Risultanze che confermano livelli di inquinamento altissimi. «Purtroppo siamo di fronte ad una nuova conferma di quello che denunciamo ormai da mesi – attacca Samuela Marconcini, portavoce dell’assemblea permanente No Keu – ormai è chiaro a tutti che il quadro delineato dalla magistratura ad aprile scorso e riscontrato prima dell’estate dalle prime analisi commissionate è il peggiore possibile. Lungo la strada 429 sono state scaricate migliaia di tonnellate di Keu non conforme. Le minimizzazioni da parte della politica, che per mesi è rimasta in silenzio e ha preso tempo, adesso suonano ancora più beffarde».

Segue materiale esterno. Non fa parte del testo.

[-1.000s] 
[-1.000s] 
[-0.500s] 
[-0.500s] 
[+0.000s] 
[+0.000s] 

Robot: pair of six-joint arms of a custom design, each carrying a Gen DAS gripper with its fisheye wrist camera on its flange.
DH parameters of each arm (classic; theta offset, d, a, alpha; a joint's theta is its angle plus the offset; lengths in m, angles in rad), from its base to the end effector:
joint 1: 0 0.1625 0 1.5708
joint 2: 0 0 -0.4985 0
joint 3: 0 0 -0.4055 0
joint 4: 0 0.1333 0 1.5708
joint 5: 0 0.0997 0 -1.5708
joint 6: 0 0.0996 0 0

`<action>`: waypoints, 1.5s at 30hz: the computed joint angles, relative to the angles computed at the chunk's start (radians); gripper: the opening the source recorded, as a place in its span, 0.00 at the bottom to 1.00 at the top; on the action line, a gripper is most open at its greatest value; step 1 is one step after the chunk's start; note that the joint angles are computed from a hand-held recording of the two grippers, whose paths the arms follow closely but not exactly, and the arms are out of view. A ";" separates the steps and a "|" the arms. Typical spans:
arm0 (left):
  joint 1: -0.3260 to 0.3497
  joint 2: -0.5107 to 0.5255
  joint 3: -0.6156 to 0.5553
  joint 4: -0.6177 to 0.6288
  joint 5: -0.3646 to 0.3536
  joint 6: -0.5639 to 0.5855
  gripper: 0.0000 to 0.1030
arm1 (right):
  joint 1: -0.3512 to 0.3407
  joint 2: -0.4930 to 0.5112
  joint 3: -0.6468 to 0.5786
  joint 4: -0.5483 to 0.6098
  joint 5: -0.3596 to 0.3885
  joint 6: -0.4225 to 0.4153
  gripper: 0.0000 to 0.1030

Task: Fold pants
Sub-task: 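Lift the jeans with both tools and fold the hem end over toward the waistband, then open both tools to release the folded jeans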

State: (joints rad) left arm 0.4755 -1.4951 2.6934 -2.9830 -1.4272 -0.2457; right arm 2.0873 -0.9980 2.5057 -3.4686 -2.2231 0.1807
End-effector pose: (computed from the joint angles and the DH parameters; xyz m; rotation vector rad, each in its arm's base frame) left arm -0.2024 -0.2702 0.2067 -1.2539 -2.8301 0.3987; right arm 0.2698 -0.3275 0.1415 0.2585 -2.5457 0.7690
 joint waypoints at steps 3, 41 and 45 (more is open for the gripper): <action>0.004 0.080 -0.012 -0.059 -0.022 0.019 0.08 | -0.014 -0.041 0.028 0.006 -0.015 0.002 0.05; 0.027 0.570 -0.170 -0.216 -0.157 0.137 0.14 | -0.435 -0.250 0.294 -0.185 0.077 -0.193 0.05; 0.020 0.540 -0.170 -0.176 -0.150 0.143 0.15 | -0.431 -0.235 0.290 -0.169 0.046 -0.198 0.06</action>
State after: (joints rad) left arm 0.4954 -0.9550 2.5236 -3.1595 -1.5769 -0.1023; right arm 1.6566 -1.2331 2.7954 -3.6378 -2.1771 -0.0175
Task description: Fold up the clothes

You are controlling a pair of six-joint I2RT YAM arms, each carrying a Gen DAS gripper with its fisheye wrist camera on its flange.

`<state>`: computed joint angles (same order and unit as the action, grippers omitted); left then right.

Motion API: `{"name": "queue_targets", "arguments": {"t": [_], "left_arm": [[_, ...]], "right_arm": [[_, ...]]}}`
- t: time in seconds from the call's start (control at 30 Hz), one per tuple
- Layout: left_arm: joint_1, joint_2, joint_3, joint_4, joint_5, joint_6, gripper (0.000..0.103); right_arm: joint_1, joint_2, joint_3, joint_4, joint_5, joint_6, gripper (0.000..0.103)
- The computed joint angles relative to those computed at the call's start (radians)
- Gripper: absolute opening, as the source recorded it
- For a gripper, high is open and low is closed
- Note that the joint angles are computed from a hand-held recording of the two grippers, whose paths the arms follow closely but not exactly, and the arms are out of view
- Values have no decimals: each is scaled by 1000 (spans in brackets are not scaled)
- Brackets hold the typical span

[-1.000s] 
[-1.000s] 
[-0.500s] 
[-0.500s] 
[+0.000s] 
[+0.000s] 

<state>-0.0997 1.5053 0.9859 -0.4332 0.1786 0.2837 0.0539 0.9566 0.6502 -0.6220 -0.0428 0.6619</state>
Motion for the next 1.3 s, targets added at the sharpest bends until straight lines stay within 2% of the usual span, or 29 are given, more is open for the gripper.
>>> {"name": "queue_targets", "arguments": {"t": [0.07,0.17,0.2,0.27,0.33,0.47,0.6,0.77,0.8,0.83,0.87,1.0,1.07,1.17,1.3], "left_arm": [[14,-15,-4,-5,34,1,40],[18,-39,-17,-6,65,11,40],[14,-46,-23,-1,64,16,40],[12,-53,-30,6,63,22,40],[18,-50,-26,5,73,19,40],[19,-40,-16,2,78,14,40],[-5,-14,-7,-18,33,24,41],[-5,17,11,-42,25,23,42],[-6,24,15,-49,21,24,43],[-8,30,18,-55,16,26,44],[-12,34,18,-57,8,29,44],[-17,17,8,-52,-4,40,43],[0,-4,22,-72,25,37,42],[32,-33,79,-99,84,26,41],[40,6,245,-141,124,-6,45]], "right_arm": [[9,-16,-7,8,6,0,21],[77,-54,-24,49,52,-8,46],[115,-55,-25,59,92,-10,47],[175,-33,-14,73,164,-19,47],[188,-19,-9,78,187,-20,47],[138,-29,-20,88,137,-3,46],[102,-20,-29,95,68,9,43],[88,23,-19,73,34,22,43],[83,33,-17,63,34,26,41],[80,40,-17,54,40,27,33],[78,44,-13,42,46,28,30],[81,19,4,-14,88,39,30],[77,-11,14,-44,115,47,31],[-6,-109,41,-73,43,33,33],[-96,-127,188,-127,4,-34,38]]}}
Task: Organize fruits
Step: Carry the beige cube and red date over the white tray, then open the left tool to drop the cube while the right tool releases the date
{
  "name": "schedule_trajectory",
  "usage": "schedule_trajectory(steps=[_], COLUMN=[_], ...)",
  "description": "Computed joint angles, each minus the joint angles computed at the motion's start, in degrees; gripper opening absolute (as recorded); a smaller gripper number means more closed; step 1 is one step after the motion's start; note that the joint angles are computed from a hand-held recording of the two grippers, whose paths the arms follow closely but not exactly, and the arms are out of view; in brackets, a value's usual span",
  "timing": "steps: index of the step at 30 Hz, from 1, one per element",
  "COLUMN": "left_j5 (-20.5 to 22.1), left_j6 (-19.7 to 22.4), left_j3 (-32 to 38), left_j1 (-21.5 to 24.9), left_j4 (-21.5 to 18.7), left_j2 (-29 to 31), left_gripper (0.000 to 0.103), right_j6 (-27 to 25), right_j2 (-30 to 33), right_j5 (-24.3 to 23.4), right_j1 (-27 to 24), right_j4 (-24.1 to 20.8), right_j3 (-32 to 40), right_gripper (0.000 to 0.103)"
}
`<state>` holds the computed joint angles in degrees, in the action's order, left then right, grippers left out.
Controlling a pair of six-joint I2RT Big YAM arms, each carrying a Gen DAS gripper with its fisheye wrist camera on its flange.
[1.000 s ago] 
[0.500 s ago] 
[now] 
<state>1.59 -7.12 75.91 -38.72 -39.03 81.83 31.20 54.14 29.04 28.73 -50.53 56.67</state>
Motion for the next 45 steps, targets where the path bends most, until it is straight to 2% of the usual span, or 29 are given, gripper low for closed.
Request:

A giugno scorso dalla procura erano filtrate le prime indiscrezioni che parlavano, appunto, di concentrazioni di sostanze inquinanti ventisei volte superiori ai livelli stabiliti. I risultati delle analisi effettuate dall’Arpat su incarico della magistratura ancora non erano ufficiali, ma aprivano uno scenario da incubo. In realtà, già dal primo sopralluogo dei tecnici dell’Agenzia regionale per la protezione ambientale si era capito subito che nell’area indicata dalle indagini c’era qualcosa che non andava. Sotto al cavalcavia ferroviario nella frazione di Brusciana era bastato scavare pochi centimetri per trovarsi di fronte ad uno strato di terra nera. Per avere i primi dati, tuttavia, fu necessario attendere oltre un mese. Un tempo lungo nel quale le preoccupazioni degli abitanti sono via via cresciute, fino alla prima doccia fredda. Poi la promessa da parte delle autorità che sarebbe stato presentato un piano per la messa in sicurezza dell’area entro la fine di luglio. Ma poi quel piano è slittato e la presentazione è avvenuta solo pochi giorni fa, portando ad una nuova doccia fredda. A differenza di altri siti toscani, interessati dall’utilizzo di Keu non conforme nei rilevati di diverse infrastrutture, sulla 429 l’intervento è stato considerato più complesso e per questo non si procederà subito alla caratterizzazione e alla bonifica. Ma si procederà, intanto, a isolare il terreno su cui sono stati fatti i prelievi con dei teli impermeabili. Un’operazione che, tuttavia, ancora non ha tempi certi, seppure le prime piogge autunnali siano già arrivate e il rischio di inquinamento dei territori limitrofi e delle falde si faccia sempre più concreto. «Assieme agli abitanti e al nostro gruppo tecnico stiamo pensando – prosegue Marconcini - di chiamare in causa anche dei medici per stabilire quali siano i reali rischi per la salute delle persone che abitano nell’area inquinata. I risultati dello studio Balestri si riferiscono alla prima metà di settembre e confermano la contaminazione: non c’è più tempo da perdere. Per di più noi abbiamo continuato a chiedere alle autorità di proseguire con le verifiche lungo tutto il tracciato della strada, perché ci sono forti dubbi sul fatto che il Keu non conforme possa essere stato utilizzato altrove. Su questo, però, non abbiamo ricevuto ancora riscontri. E nel frattempo cosa sta succedendo nell’impianto Aquarno? Si sta continuando a produrre Keu?».